▶ Try it:
Write the listing below again, word for word.

↓

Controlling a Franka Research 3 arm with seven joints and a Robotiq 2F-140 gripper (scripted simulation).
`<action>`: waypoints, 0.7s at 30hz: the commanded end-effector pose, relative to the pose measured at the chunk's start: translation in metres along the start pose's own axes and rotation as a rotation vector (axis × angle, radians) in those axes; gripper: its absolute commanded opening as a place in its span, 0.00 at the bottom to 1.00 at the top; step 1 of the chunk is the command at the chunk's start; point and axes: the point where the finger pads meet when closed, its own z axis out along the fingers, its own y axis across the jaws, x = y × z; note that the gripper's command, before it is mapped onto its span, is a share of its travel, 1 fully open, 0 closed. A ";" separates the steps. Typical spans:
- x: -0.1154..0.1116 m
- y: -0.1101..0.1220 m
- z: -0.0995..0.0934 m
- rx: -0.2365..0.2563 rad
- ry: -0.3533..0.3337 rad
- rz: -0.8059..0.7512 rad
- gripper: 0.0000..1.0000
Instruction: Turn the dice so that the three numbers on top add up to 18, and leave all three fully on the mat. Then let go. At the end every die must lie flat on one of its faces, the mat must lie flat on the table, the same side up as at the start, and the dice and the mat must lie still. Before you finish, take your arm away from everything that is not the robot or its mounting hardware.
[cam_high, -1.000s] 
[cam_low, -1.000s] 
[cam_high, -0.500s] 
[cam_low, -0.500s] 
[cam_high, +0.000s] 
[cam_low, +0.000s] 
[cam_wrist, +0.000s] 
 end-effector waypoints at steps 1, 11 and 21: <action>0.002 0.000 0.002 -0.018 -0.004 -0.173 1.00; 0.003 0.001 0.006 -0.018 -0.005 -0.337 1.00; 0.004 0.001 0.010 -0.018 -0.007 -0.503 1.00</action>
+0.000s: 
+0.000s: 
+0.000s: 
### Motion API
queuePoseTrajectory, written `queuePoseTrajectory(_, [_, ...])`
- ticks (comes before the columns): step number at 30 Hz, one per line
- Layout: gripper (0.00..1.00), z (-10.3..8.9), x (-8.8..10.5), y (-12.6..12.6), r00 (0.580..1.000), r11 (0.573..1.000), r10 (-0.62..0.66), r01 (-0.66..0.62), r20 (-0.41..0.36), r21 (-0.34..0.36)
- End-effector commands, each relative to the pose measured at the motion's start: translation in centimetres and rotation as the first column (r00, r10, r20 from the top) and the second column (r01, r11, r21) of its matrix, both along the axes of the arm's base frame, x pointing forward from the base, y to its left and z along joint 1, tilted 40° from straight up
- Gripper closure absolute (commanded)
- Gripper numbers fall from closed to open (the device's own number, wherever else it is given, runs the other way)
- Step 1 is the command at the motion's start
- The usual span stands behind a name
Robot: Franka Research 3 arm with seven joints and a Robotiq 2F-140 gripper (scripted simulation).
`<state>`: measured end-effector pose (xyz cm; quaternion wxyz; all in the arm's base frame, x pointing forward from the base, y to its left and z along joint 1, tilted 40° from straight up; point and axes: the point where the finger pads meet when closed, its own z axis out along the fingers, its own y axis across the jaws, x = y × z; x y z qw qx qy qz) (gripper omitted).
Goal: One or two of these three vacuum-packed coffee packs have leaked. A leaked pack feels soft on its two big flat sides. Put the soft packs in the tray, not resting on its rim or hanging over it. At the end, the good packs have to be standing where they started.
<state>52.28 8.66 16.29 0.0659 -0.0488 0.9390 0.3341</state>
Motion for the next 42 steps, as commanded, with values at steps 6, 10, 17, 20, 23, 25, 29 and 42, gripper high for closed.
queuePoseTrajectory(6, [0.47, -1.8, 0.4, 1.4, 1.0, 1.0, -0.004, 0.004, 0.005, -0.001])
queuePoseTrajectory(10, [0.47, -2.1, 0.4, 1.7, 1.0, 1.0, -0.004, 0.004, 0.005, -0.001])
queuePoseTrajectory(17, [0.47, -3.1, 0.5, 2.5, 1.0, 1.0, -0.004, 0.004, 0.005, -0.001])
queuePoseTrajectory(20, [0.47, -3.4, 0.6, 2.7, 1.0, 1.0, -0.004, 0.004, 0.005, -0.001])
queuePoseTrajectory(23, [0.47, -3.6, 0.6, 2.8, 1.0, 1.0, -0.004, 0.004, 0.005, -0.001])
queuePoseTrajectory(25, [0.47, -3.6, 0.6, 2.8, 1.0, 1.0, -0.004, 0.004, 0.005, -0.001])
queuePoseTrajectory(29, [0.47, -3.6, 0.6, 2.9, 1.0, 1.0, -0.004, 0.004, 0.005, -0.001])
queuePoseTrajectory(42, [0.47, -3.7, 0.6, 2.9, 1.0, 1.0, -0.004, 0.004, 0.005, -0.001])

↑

▶ Solved exercise:
Controlling a Franka Research 3 arm with seven joints and a Robotiq 2F-140 gripper (scripted simulation).
`<action>`: waypoints, 0.7s at 30hz: the commanded end-effector pose, relative to the pose measured at the chunk's start: translation in metres along the start pose's own axes and rotation as a rotation vector (axis × angle, radians) in those axes; gripper: its absolute commanded opening as a place in its span, 0.00 at the bottom to 1.00 at the top; step 1 of the chunk is the command at the chunk's start; point and axes: the point where the finger pads meet when closed, its own z axis out along the fingers, its own y axis across the jaws, x = y × z; note that the gripper's command, before it is mapped onto its span, is a share of its travel, 1 fully open, 0 closed. A ";" separates the steps. Typical spans:
- x: -0.1154..0.1116 m
- y: -0.1101..0.1220 m
- z: -0.0995..0.0934 m
- rx: -0.2365..0.2563 rad
- ry: -0.3533..0.3337 rad
- rz: -0.8059..0.7512 rad
- gripper: 0.0000..1.0000
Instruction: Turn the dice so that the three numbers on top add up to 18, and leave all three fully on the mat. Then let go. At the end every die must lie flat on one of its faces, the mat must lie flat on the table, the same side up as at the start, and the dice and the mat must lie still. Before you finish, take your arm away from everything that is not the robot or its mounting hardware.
[cam_high, -1.000s] 
[cam_low, -1.000s] 
[cam_high, -0.500s] 
[cam_low, -0.500s] 
[cam_high, +0.000s] 
[cam_low, +0.000s] 
[cam_wrist, +0.000s] 
 end-effector waypoints at steps 1, 11 and 21: <action>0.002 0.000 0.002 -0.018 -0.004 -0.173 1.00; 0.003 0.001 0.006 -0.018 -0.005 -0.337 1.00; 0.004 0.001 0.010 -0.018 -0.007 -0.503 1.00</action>
+0.000s: 
+0.000s: 
+0.000s: 
### Motion API
queuePoseTrajectory, written `queuePoseTrajectory(_, [_, ...])`
- ticks (comes before the columns): step number at 30 Hz, one per line
- Layout: gripper (0.00..1.00), z (-10.3..8.9), x (-8.8..10.5), y (-12.6..12.6), r00 (0.580..1.000), r11 (0.573..1.000), r10 (-0.62..0.66), r01 (-0.66..0.62), r20 (-0.41..0.36), r21 (-0.34..0.36)
- End-effector commands, each relative to the pose measured at the motion's start: translation in centimetres and rotation as the first column (r00, r10, r20 from the top) and the second column (r01, r11, r21) of its matrix, both along the axes of the arm's base frame, x pointing forward from the base, y to its left and z along joint 1, tilted 40° from straight up
- Gripper closure absolute (commanded)
- Gripper numbers fall from closed to open (the device's own number, wherever else it is given, runs the other way)
- Step 1 is the command at the motion's start
- The usual span stands behind a name
Robot: Franka Research 3 arm with seven joints and a Robotiq 2F-140 gripper (scripted simulation).
`<state>`: measured end-effector pose (xyz cm; quaternion wxyz; all in the arm's base frame, x pointing forward from the base, y to its left and z along joint 1, tilted 40° from straight up; point and axes: the point where the finger pads meet when closed, its own z axis out along the fingers, its own y axis across the jaws, x = y × z; x y z qw qx qy qz) (gripper omitted).
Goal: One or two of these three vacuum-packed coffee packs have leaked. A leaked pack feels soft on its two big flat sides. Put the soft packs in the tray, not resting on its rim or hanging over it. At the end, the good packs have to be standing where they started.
<state>52.28 8.66 16.29 0.0659 -0.0488 0.9390 0.3341</state>
Motion for the next 42 steps, as commanded, with values at steps 6, 10, 17, 20, 23, 25, 29 and 42, gripper high for closed.
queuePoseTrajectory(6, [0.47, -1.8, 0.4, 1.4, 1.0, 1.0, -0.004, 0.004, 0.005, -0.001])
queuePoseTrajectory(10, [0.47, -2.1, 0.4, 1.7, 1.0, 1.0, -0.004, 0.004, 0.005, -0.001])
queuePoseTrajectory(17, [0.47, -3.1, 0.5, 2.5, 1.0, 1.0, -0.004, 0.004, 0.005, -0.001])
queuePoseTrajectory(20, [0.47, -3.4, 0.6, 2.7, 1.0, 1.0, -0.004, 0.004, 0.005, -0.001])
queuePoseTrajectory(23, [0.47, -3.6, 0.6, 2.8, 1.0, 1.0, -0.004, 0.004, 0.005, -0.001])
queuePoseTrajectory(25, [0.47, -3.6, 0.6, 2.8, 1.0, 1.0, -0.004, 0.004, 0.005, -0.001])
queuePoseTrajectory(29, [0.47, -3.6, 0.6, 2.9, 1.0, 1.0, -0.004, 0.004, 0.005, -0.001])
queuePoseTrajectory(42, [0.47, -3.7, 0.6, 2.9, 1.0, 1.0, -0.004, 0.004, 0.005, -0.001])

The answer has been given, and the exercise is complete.